Answer :
Let's analyze the properties of an isosceles right triangle. An isosceles right triangle has two sides (legs) of equal length and the angle between these two sides is 90 degrees.
### Step-by-Step Solution:
1. Recalling the Definition:
In an isosceles right triangle, the two legs are equal in length, and the angles opposite these legs are each 45 degrees.
2. Using the Pythagorean Theorem:
For a right triangle, the Pythagorean theorem states that the square of the length of the hypotenuse \(c\) is equal to the sum of the squares of the lengths of the other two sides \(a\) and \(b\). Mathematically, this is \(c^2 = a^2 + b^2\).
3. Considering the Equal Sides:
In an isosceles right triangle where the equal sides (legs) are both \(a\), we have:
[tex]\[ c^2 = a^2 + a^2 \implies c^2 = 2a^2 \][/tex]
4. Solving for the Hypotenuse:
To find \(c\), the hypotenuse, we take the square root of both sides:
[tex]\[ c = \sqrt{2a^2} = a\sqrt{2} \][/tex]
5. Reviewing the Statements:
- A. Each leg is \(\sqrt{3}\) times as long as the hypotenuse.
This implies \(a = \sqrt{3}c\), which contradicts our derived equation.
- B. The hypotenuse is \(\sqrt{2}\) times as long as either leg.
This fits our derived equation \(c = a\sqrt{2}\).
- C. The hypotenuse is \(\sqrt{3}\) times as long as either leg.
This would imply \(c = a\sqrt{3}\), which contradicts our derived equation.
- D. Each leg is \(\sqrt{2}\) times as long as the hypotenuse.
This implies \(a = c\sqrt{2}\), which contradicts our derived equation.
6. Conclusion:
The correct statement is B. The hypotenuse is \(\sqrt{2}\) times as long as either leg.
Therefore, the true statement about an isosceles right triangle is:
B. The hypotenuse is [tex]\(\sqrt{2}\)[/tex] times as long as either leg.
### Step-by-Step Solution:
1. Recalling the Definition:
In an isosceles right triangle, the two legs are equal in length, and the angles opposite these legs are each 45 degrees.
2. Using the Pythagorean Theorem:
For a right triangle, the Pythagorean theorem states that the square of the length of the hypotenuse \(c\) is equal to the sum of the squares of the lengths of the other two sides \(a\) and \(b\).
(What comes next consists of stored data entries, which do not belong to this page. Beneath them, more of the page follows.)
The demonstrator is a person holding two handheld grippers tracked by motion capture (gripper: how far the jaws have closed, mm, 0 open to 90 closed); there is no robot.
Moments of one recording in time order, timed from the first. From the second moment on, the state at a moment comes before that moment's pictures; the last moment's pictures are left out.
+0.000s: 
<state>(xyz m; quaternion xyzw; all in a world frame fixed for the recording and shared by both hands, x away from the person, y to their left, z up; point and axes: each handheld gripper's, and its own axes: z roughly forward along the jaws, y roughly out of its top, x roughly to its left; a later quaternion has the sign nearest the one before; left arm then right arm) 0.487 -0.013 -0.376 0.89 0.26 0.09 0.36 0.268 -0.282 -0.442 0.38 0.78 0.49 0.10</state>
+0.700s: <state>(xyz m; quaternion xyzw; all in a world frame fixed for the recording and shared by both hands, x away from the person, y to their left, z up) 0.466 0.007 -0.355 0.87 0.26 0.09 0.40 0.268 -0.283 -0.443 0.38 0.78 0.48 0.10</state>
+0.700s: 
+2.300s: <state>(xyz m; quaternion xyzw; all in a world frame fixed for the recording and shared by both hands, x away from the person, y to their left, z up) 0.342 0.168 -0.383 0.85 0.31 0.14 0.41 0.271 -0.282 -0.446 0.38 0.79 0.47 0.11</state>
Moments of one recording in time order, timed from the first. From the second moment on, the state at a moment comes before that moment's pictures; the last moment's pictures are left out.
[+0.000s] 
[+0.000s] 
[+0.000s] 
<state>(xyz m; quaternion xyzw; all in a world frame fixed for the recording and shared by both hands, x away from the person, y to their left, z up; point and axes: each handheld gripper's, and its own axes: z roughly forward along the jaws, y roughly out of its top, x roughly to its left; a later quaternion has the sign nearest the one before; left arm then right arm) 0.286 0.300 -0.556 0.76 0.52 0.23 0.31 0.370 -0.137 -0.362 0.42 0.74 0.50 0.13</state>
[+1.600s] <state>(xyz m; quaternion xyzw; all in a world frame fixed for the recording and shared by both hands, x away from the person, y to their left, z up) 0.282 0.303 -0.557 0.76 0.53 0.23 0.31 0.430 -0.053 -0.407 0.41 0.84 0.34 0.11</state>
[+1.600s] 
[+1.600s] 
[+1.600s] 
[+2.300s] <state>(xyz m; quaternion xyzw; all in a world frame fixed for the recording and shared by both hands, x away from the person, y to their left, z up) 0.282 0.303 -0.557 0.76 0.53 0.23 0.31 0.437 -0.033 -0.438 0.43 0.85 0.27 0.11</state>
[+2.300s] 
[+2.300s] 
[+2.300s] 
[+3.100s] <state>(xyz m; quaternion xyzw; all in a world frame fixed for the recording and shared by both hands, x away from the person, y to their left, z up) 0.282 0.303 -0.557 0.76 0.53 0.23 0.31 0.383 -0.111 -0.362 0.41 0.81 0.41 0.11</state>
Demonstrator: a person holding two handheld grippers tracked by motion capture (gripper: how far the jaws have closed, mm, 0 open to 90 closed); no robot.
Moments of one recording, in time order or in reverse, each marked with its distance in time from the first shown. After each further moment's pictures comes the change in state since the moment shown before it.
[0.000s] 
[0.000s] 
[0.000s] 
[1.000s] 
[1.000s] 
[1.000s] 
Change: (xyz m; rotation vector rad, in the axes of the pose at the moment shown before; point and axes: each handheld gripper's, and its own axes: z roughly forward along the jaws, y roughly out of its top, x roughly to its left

Mathematically, this is \(c^2 = a^2 + b^2\).
3. Considering the Equal Sides:
In an isosceles right triangle where the equal sides (legs) are both \(a\), we have:
[tex]\[ c^2 = a^2 + a^2 \implies c^2 = 2a^2 \][/tex]
4. Solving for the Hypotenuse:
To find \(c\), the hypotenuse, we take the square root of both sides:
[tex]\[ c = \sqrt{2a^2} = a\sqrt{2} \][/tex]
5. Reviewing the Statements:
- A. Each leg is \(\sqrt{3}\) times as long as the hypotenuse.
This implies \(a = \sqrt{3}c\), which contradicts our derived equation.
- B. The hypotenuse is \(\sqrt{2}\) times as long as either leg.
This fits our derived equation \(c = a\sqrt{2}\).
- C. The hypotenuse is \(\sqrt{3}\) times as long as either leg.
This would imply \(c = a\sqrt{3}\), which contradicts our derived equation.
- D. Each leg is \(\sqrt{2}\) times as long as the hypotenuse.
This implies \(a = c\sqrt{2}\), which contradicts our derived equation.
6. Conclusion:
The correct statement is B. The hypotenuse is \(\sqrt{2}\) times as long as either leg.
Therefore, the true statement about an isosceles right triangle is:
B. The hypotenuse is [tex]\(\sqrt{2}\)[/tex] times as long as either leg.